As I said, the fun part wasn’t the autographing, it was talking with friends I’d not seen in a long time–months or years, truly thanking them for supporting me. It’s not easy asking someone to part with hard-earned money. It was thanking my wife for putting up with me in the weeks leading up to the event. And it was the goofing around:
I’m thinking Stephen King didn’t don a rabid, slobbery Saint Bernard dog mask during the Cujo book tour in the early 1980s. But what the heck? Thanks again, Bob Karp!

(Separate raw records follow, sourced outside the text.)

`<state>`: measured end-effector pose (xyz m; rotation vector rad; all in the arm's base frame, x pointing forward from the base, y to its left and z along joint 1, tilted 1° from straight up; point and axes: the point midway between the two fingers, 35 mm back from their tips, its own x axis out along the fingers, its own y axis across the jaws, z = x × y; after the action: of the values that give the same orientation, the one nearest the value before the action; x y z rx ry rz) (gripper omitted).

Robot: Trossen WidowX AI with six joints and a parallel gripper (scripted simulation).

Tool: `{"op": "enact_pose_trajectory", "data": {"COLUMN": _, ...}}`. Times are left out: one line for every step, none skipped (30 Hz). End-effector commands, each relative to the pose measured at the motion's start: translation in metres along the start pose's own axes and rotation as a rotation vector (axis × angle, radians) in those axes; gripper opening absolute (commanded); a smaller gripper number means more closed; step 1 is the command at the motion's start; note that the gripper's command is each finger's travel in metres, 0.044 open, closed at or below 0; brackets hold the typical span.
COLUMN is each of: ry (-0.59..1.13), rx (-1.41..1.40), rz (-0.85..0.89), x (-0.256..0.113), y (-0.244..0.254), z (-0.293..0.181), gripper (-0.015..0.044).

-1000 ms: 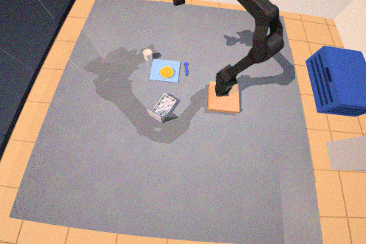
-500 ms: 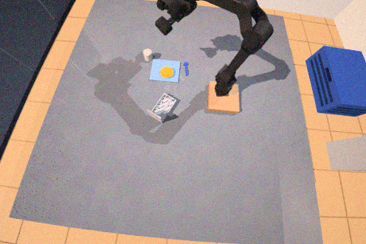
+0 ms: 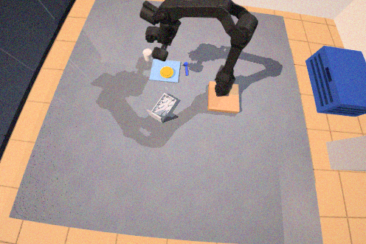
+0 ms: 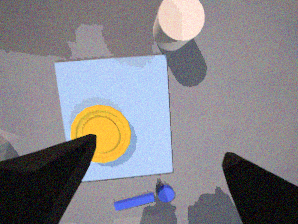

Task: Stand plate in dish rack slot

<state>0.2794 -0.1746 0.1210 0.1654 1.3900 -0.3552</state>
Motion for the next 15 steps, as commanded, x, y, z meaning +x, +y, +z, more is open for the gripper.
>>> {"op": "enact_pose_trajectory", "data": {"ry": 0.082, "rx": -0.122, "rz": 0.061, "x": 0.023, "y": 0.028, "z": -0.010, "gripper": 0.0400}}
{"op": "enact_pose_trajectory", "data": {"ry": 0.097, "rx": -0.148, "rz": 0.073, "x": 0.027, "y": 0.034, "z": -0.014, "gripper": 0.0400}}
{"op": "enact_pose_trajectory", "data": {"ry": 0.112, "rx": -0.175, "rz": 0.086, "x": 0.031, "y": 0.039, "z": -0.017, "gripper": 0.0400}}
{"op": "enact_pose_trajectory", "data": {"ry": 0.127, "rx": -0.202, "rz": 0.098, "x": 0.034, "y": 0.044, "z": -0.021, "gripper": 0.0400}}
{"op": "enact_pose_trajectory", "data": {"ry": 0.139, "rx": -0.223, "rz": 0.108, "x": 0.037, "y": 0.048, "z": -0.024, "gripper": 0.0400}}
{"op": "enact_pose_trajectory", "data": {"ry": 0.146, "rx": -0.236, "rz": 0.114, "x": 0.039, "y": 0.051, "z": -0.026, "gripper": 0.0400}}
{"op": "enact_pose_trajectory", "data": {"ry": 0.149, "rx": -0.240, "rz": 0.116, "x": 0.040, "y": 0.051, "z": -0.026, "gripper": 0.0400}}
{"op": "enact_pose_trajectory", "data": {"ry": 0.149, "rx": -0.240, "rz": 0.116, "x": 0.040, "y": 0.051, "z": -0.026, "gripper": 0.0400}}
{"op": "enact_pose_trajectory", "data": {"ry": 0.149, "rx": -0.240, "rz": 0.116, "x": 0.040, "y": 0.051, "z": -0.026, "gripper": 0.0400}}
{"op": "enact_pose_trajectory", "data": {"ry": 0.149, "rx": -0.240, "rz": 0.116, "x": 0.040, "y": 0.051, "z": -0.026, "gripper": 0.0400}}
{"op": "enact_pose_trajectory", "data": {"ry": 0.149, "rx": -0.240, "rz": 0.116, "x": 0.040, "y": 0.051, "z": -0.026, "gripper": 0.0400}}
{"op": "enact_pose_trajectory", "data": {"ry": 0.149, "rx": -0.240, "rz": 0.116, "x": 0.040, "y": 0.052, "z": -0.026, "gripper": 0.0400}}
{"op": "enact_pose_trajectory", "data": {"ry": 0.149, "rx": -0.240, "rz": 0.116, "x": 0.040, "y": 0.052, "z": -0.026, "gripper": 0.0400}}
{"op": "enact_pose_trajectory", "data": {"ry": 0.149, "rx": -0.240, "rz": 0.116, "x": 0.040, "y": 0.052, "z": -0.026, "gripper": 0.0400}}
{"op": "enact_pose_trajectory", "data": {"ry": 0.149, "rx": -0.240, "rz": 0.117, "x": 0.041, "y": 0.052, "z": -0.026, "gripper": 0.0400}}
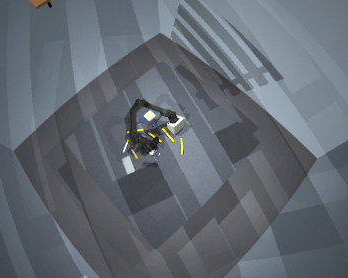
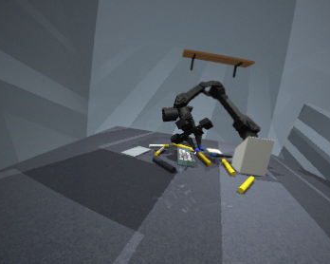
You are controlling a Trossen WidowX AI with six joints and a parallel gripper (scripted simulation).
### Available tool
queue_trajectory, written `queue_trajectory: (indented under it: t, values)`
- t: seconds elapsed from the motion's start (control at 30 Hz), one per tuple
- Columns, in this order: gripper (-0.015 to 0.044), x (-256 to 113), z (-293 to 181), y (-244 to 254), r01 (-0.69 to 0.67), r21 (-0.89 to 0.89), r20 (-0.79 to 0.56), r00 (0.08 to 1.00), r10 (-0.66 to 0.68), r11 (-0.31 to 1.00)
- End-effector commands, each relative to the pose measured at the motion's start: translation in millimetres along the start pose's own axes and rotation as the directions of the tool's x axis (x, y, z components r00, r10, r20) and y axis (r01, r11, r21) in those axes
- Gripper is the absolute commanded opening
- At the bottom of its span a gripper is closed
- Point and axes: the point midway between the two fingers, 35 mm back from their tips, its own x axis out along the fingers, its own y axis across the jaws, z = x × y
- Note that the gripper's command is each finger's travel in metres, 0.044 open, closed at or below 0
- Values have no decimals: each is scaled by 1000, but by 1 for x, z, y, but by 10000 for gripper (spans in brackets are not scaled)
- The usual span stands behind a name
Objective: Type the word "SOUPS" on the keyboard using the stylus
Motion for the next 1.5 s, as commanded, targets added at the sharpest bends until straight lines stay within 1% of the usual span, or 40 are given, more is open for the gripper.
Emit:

In the end, the event was fun and we sold every copy! I’d heard that a Houghton Mifflin cookbook author, who was in the middle of a multi-city, nationwide book tour, was there earlier in the day for a signing and that our crowd blew hers out of the water. That made me feel good, not because I’m malicious or hold ill will toward cookbook authors, but because I wanted my event to go well, to hopefully make an impression on the store: Authors from smaller presses can do good work and can bring people into the store. I’m not sure what Barnes & Noble was expecting, but I don’t think they expected what happened that Saturday night. My tip to any bookstore manager: if you see an author who wants to schedule a signing and who has an Italian last name, immediately order an additional 15 books. I am grateful that the good folks at Barnes & Noble in Bridgewater gave me a chance there. I also paid my respects by buying a book: Stephen King’s Cell. I walked out of the store that night feeling good about my first event. Hopefully more events, and more fun, await.